“如今我才明白,這一生,本該是年少吃苦奮進,年老安享晚年。可這日子生生被我過反了,如今孤苦飄零,上無父母可奉養,中無夫君可依賴,下無兒孫可倚仗。唯有仇恨伴我夜夜入眠。”明泰郡主眼角已有點點淚光。
靜姝啟唇道:“郡主恨的究竟是舊朝覆滅,尊榮不再,還是夫君亡故,孤寂聊賴。郡主可能分清?”
明泰郡主啞然,怔愣地看著靜姝。
“誠然,若無衛家兵變在前,恐無父親身故在後,可父親中的箭卻非衛家引弓而出。這世上萬事萬物互為因果,孰是孰非,誰能算得清?”
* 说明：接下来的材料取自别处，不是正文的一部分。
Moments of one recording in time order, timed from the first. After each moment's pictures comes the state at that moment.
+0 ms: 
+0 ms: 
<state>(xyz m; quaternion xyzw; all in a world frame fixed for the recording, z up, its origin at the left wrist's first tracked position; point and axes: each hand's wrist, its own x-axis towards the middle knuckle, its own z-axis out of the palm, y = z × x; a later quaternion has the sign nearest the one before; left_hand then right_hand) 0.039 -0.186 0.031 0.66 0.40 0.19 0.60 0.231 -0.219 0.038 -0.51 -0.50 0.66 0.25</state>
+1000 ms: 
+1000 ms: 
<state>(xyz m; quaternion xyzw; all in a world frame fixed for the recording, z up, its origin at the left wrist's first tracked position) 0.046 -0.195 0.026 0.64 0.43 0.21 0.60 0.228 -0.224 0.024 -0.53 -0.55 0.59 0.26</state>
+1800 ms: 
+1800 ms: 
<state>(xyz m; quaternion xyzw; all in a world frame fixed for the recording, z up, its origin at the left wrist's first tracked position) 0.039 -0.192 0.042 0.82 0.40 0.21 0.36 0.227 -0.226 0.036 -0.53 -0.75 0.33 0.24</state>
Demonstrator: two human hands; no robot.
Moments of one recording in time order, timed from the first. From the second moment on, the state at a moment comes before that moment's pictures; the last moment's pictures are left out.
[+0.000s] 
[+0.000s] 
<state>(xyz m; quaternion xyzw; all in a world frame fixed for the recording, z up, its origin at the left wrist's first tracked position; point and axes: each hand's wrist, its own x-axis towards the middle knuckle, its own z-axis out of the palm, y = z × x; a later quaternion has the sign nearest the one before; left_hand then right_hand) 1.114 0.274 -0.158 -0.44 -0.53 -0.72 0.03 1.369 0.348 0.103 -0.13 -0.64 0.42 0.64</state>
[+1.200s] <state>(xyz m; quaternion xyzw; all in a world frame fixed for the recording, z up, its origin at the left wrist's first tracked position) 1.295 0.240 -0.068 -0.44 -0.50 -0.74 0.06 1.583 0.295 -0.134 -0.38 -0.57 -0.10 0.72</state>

靜姝話鋒一轉:“靜姝只知,郡主借內監之手,離間衛家親情,卻是清清楚楚。”
明泰郡主譏諷一笑:“我身陷阿鼻地獄,豈願見你們在九重天外逍遙!”
靜姝凝神看她:“郡主只是心陷地獄而已,若想好好過活,家中富貴如舊,膝下有女環繞,何愁過不好這短短一生!”
“就如這桂花釀,酒色雖微黃,卻澄淨如初。”靜姝晃了晃杯中酒。
明泰郡主莞爾:“若我說,我會放下仇恨,你可願信我?”
靜姝忍俊不禁,似是聽了笑話:“若我說,我會放過郡主,郡主又可願信我?”
“還請王妃放過靜嘉,她並無過錯。”明泰郡主長嘆一聲。
靜姝正色回道:“郡主放心,靜嘉是我葉家女兒,待她及笄,我會為她挑選那鮮衣怒馬的少年郎,風風光光送她出嫁。”
“既是如此,我再無牽掛!”明泰郡主起身,撫平裙襬褶皺,步履輕緩地回了莊子。
靜姝動身去了後山:“錦瑟,山上有片梨園,陪我去瞧瞧。”
朗日高懸,春光漸盛,靜姝下了山,問起劉成:“事可辦妥了?”
劉成躬身道:“回主子,已送郡主上路。”
靜姝微微頷首:“回宮!錦瑟,你回趟定國公府,給兄長報個信!”
黃昏時分,暮色西沉,靜姝邁出御書房,在餘暉下伸出雙手,幾何時,勵志救死扶傷的自己,竟有一日也會沾上鮮血。
隔了兩日,劉成來稟:“主子,長慶宮那個李仁,今晨去馬廄裡替益王挑馬,不小心驚了匹未馴化的烈馬,被踩踏致死。”
靜姝輕輕點頭,未發一言。
是夜,靜姝做了噩夢,夢中一條巨大的黑色蛟龍捲起衛景辰,一躍跳入江中,再不見身影。
靜姝在岸邊苦苦吶喊,江面卻平靜得詭異,耳邊只有自己痛哭流涕的聲音。
玲瓏在外間聽見主子的抽泣聲,慌忙掌燈進了內間:“主子可是夢魘了?”
靜姝驚醒,早已淚溼枕上羅巾:“玲瓏,我渴了!”
玲瓏放下油燈,倒了盞溫水送來,靜姝咕咕兩口灌下。
玲瓏小心地替她擦拭著眼角的淚痕:“主子可是被白天的事嚇到了?”
見她胸口起伏得厲害,似乎仍驚魂未定,玲瓏輕柔地安撫道:“李仁之事,並非主子動的手。”
“主子仁慈,便是明泰郡主加害太子,主子也只是發配了她的奴才,將她孤身送去給老國公守靈。”
靜姝卻道:“李仁也是個可憐人,他只是想報恩而已。”
“主子,來這世上走這一遭,誰又不是可憐人?”玲瓏嘆道。
靜姝很想反駁她,可想想原主的鬱鬱而終,自己前世今生的種種坎坷,眼下剛過了幾年的順心日子,竟把舊時苦難忘了個乾淨。
有心與玲瓏傾訴夢中場景,靜姝又憶起前世外祖母掛在嘴邊的那句俗話,“三年不說夢,神鬼不敢動”。
好的不靈,壞的靈,最終什麼也沒說,拉著玲瓏上榻一道躺下。